New research from the U.S. National Center for Atmospheric Research indicates that climate change should drastically spread existing levels of oxygen loss in the oceans from 2030-2040.
Oxygen reductions are already identifiable in the southern Indian Ocean and segments of the eastern tropical Pacific and Atlantic basins, according to the findings. Supercomputer-enabled modeling indicated that the level of detectable climate-change oxygen loss would be “evident across large regions of the oceans” in roughly two decades, a press release from the University Corporation for Atmospheric Research says. However, such oxygen loss was not projected as far out as 2100 in east coastal zones of Africa, Australia, and Southeast Asia, among other regions, the researchers found.
Warmer surface waters soak up less oxygen from the atmosphere or via photosynthesis, and what oxygen does enter would be more likely to stay near the surface in the heated, lighter water. Lower oxygen levels would threaten a broad swath of sea life.

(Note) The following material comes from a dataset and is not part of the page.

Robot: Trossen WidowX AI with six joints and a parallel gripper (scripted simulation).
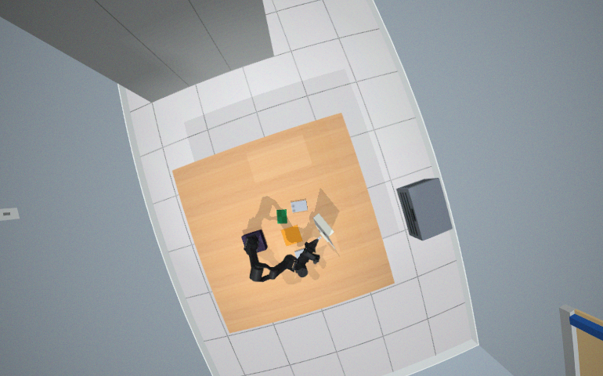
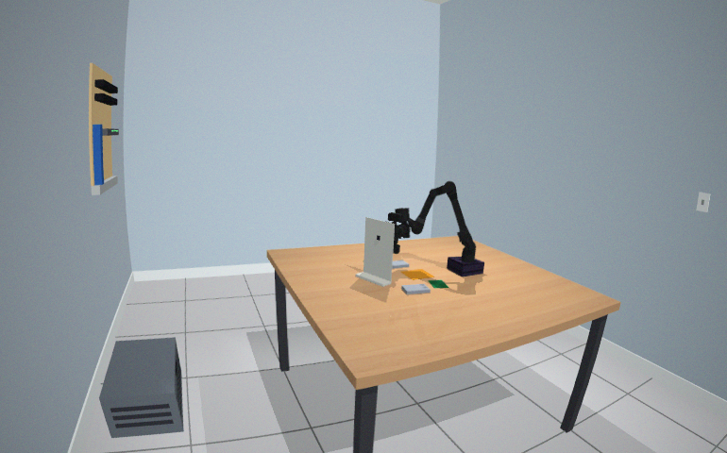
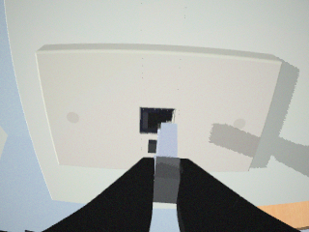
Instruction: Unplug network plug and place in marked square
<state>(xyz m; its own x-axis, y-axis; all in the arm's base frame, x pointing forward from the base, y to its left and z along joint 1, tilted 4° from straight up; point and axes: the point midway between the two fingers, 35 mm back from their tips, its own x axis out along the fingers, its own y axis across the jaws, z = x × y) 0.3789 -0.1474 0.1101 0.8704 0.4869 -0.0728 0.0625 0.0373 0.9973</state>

“Loss of oxygen in the ocean is one of the serious side effects of a warming atmosphere, and a major threat to marine life,” NCAR scientist and study lead author Matthew Long said in the release. “Since oxygen concentrations in the ocean naturally vary depending on variations in winds and temperatures at the surface, it’s been challenging to attribute any deoxygenation to climate change. This new study tells us when we can expect the impact from climate change to overwhelm the natural variability.”
The study, funded by the National Science Foundation, was published in the journal Global Biogiochemical Cycles.